Following Apple’s latest quarter, where it had over $46-billion in revenue, Munster raised his price target to $670, as he believes “the true force of the December quarter will be felt throughout calendar year 2012.” Munster went on to say, “We believe investors are missing the potential long-term upside of Apple’s current market expansion and future upgrade cycles.” He rates shares “overweight.”
Reitzes raised his price target to $630, as he believes “Apple’s valuation is attractive and that shares can continue to benefit from strong iPad & iPhone demand, Mac share gains, international expansion & new innovations. We believe Apple deserves a higher multiple versus the group given our view that it is the best growth story in IT hardware over the long term.”

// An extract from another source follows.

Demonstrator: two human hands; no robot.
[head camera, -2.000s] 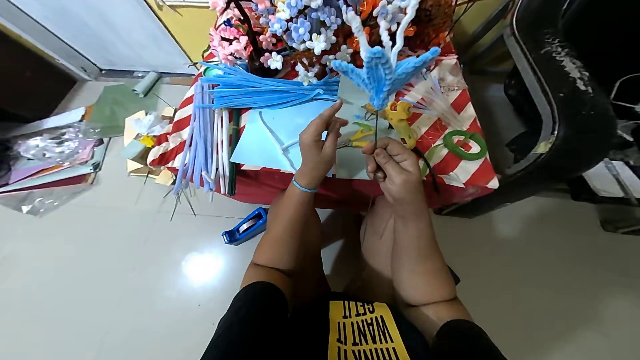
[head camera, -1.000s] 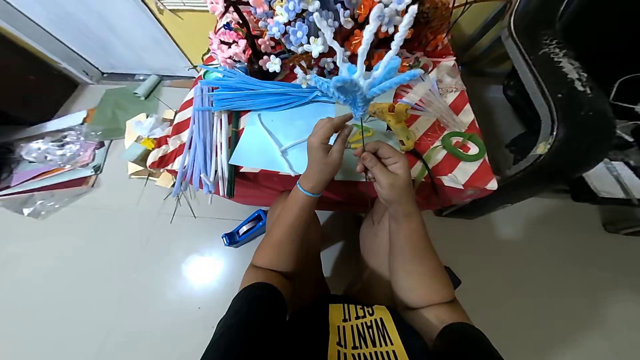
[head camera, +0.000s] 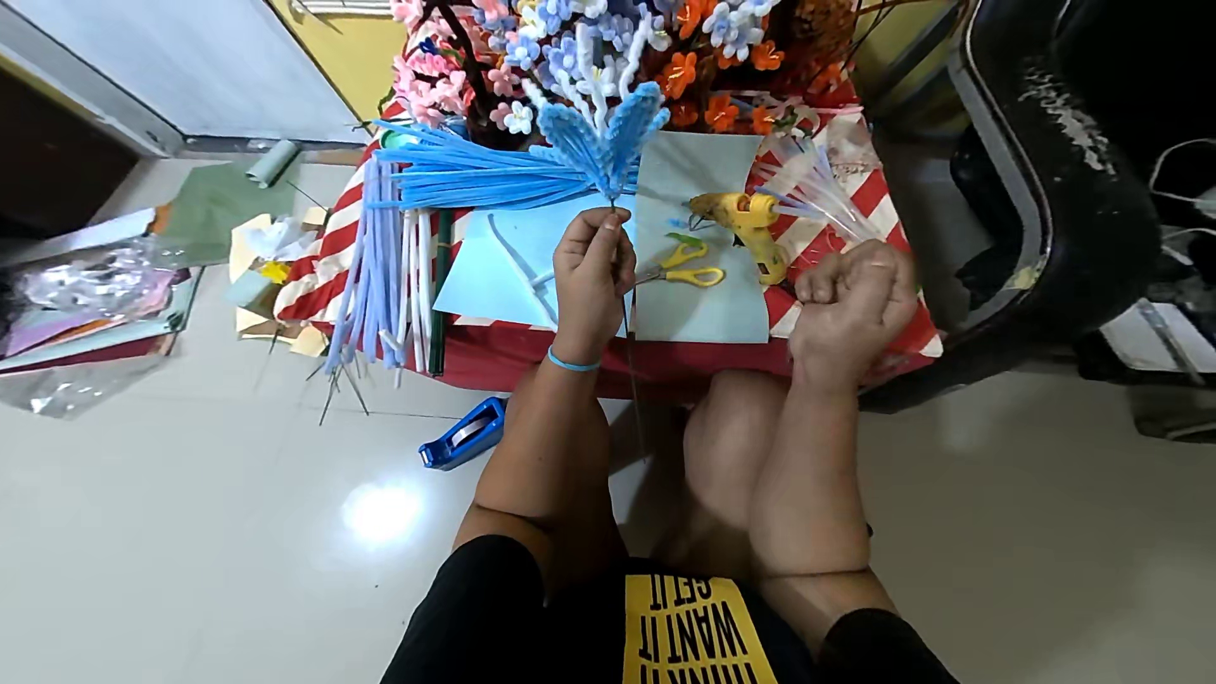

On a shorter-time frame, however, Apple’s stock appears overbought, according to technical analysis used by traders. The Relative Strength Index, or RSI, a key short-term indicator, notes that Apple is running into technical resistance. The tech giant’s stock is rated around 85 on the RSI, which defines anything over 70 as overbought.
Leigh Drogen, CEO and co-founder of Estimize believes that traders should be worried about adding to their positions here. “You should be cautious adding to your position if the RSI is over 80, and it’s a complete red light over 95,” Drogen said over the phone.
Nonetheless, Apple is in a longer-term uptrend, and the recent uptick in shares has been done on strong volume, indicating institutional support behind the move.
If the market were to correct, the largest area of support would be $421 on a weekly chart, says Glenda Pagan, independent trader. “The stock broke out of this $421 area, and has gone parabolic since then. Stocks that go parabolic can stay parabolic for a long time.”
As Apple has crossed $500 today, which some believe is a key psychological level, few believe that there is more short-term room to the upside, and initiating a position would not offer a favourable risk-reward ratio. “If the market were to pull back, the minimum pullback area would be $470,” Pagan said.
Apple shares are currently trading up 1.55 per cent to $501.08.